> Aim of the exercise: Could you return all of the data exactly as given?

*** Opening of Given records ***

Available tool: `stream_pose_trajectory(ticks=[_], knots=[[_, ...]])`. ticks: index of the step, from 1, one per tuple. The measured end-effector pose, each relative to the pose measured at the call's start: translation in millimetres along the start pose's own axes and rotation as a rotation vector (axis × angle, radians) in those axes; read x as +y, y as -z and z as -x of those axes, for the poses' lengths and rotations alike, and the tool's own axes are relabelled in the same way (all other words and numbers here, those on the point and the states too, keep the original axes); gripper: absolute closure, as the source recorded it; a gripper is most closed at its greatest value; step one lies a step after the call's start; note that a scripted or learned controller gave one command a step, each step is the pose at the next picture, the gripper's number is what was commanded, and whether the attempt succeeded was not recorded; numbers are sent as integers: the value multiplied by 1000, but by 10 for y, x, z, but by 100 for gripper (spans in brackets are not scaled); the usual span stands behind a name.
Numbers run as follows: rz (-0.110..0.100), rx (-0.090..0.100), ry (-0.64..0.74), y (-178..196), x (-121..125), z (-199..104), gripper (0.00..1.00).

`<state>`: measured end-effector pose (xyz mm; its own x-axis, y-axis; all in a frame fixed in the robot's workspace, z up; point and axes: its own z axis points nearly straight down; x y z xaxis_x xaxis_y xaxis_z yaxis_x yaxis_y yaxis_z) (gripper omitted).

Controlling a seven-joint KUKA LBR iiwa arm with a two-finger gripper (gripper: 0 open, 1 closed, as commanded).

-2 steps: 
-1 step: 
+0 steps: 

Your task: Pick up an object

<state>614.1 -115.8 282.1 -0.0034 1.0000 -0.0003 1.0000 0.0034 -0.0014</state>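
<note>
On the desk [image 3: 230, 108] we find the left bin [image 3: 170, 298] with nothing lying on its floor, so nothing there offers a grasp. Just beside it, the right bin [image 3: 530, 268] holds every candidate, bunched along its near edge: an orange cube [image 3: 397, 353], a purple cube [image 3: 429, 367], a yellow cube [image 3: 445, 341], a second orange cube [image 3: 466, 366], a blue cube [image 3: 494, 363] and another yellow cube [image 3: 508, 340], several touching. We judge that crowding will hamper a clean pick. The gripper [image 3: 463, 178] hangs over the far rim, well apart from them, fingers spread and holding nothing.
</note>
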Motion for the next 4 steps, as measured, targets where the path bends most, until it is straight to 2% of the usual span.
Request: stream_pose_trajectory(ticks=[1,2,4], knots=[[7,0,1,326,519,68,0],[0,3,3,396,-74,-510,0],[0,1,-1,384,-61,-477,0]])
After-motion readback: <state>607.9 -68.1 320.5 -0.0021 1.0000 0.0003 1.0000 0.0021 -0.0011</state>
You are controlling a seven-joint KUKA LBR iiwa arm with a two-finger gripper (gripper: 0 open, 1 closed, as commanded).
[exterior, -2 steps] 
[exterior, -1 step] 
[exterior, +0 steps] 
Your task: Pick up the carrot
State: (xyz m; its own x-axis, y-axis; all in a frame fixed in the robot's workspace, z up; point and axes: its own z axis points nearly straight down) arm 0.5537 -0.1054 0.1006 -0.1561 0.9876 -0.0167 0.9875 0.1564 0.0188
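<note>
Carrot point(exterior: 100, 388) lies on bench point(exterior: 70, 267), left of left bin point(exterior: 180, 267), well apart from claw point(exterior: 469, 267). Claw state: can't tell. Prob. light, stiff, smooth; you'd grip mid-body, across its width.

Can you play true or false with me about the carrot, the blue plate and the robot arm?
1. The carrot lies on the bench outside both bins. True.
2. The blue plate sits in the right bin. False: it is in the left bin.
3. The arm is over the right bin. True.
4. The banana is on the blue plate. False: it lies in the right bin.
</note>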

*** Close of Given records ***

> Written response:
Available tool: `stream_pose_trajectory(ticks=[_], knots=[[_, ...]])`. ticks: index of the step, from 1, one per tuple. The measured end-effector pose, each relative to the pose measured at the call's start: translation in millimetres along the start pose's own axes and rotation as a rotation vector (axis × angle, radians) in those axes; read x as +y, y as -z and z as -x of those axes, for the poses' lengths and rotations alike, and the tool's own axes are relabelled in the same way (all other words and numbers here, those on the point and the states too, keep the original axes); gripper: absolute closure, as the source recorded it; a gripper is most closed at its greatest value; step one lies a step after the call's start; note that a scripted or learned controller gave one command a step, each step is the pose at the next picture, the gripper's number is what was commanded, and whether the attempt succeeded was not recorded; numbers are sent as integers: the value multiplied by 1000, but by 10 for y, x, z, but by 100 for gripper (spans in brackets are not scaled); the usual span stands behind a name.
Numbers run as follows: rz (-0.110..0.100), rx (-0.090..0.100), ry (-0.64..0.74), y (-178..196), x (-121..125), z (-199..104), gripper (0.00..1.00).

`<state>`: measured end-effector pose (xyz mm; its own x-axis, y-axis; all in a frame fixed in the robot's workspace, z up; point and axes: its own z axis points nearly straight down; x y z xaxis_x xaxis_y xaxis_z yaxis_x yaxis_y yaxis_z) (gripper omitted).

Controlling a seven-joint KUKA LBR iiwa arm with a two-finger gripper (gripper: 0 open, 1 closed, as commanded).

-2 steps: 
-1 step: 
+0 steps: 

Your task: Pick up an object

<state>614.1 -115.8 282.1 -0.0034 1.0000 -0.0003 1.0000 0.0034 -0.0014</state>
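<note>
On the desk [image 3: 230, 108] we find the left bin [image 3: 170, 298] with nothing lying on its floor, so nothing there offers a grasp. Just beside it, the right bin [image 3: 530, 268] holds every candidate, bunched along its near edge: an orange cube [image 3: 397, 353], a purple cube [image 3: 429, 367], a yellow cube [image 3: 445, 341], a second orange cube [image 3: 466, 366], a blue cube [image 3: 494, 363] and another yellow cube [image 3: 508, 340], several touching. We judge that crowding will hamper a clean pick. The gripper [image 3: 463, 178] hangs over the far rim, well apart from them, fingers spread and holding nothing.
</note>
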Motion for the next 4 steps, as measured, targets where the path bends most, until it is straight to 2% of the usual span.
Request: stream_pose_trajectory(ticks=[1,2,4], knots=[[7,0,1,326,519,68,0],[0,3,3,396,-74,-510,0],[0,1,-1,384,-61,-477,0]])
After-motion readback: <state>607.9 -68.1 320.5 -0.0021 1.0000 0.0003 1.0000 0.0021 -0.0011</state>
You are controlling a seven-joint KUKA LBR iiwa arm with a two-finger gripper (gripper: 0 open, 1 closed, as commanded).
[exterior, -2 steps] 
[exterior, -1 step] 
[exterior, +0 steps] 
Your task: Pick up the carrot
State: (xyz m; its own x-axis, y-axis; all in a frame fixed in the robot's workspace, z up; point and axes: its own z axis points nearly straight down) arm 0.5537 -0.1054 0.1006 -0.1561 0.9876 -0.0167 0.9875 0.1564 0.0188
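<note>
Carrot point(exterior: 100, 388) lies on bench point(exterior: 70, 267), left of left bin point(exterior: 180, 267), well apart from claw point(exterior: 469, 267). Claw state: can't tell. Prob. light, stiff, smooth; you'd grip mid-body, across its width.

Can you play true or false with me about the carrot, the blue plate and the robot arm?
1. The carrot lies on the bench outside both bins. True.
2. The blue plate sits in the right bin. False: it is in the left bin.
3. The arm is over the right bin. True.
4. The banana is on the blue plate. False: it lies in the right bin.
</note>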

Nothing else belongs in the output.